→ REQUIRED ACTION: Select and reproduce each line of the listing below that bears the string "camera".
»»
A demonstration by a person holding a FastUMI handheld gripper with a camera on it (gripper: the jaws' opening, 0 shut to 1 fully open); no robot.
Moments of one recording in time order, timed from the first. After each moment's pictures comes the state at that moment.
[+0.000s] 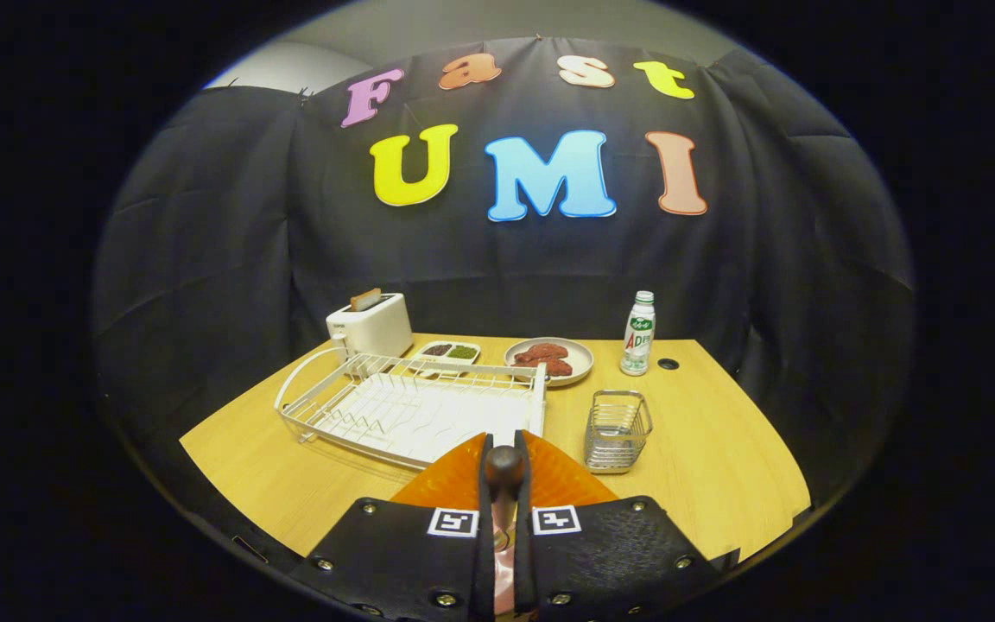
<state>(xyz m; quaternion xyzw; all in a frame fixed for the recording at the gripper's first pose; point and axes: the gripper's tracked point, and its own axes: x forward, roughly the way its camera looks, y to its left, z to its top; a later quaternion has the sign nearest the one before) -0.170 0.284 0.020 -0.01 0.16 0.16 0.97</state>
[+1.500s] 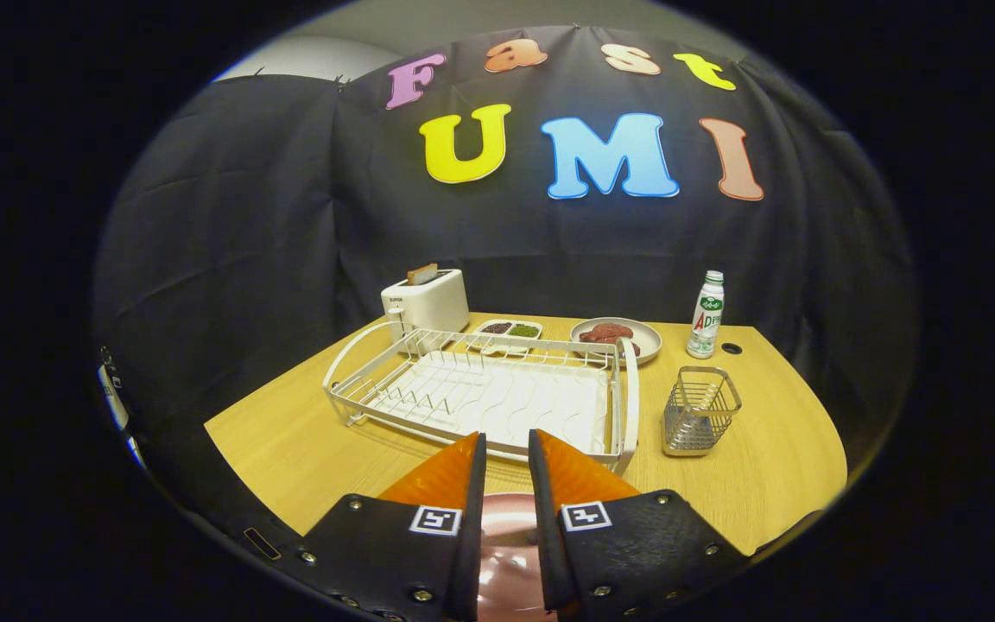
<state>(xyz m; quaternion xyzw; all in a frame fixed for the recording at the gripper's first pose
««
→ RESPONSE AREA:
A demonstration by a person holding a FastUMI handheld gripper with a camera on it (gripper: the jaws' opening, 0 shut to 1 fully open); no robot.
<state>(xyz m; quaternion xyzw; all in a frame fixed for the recording at the gripper's first pose; point and axes: the gripper's tracked point, and its own axes: x forward, roughly the way its camera looks, y to its left, z to its top; a later quaternion has the sign nearest the one before) -0.170 0.284 0.020 -0.01 0.16 0.16 0.97</state>

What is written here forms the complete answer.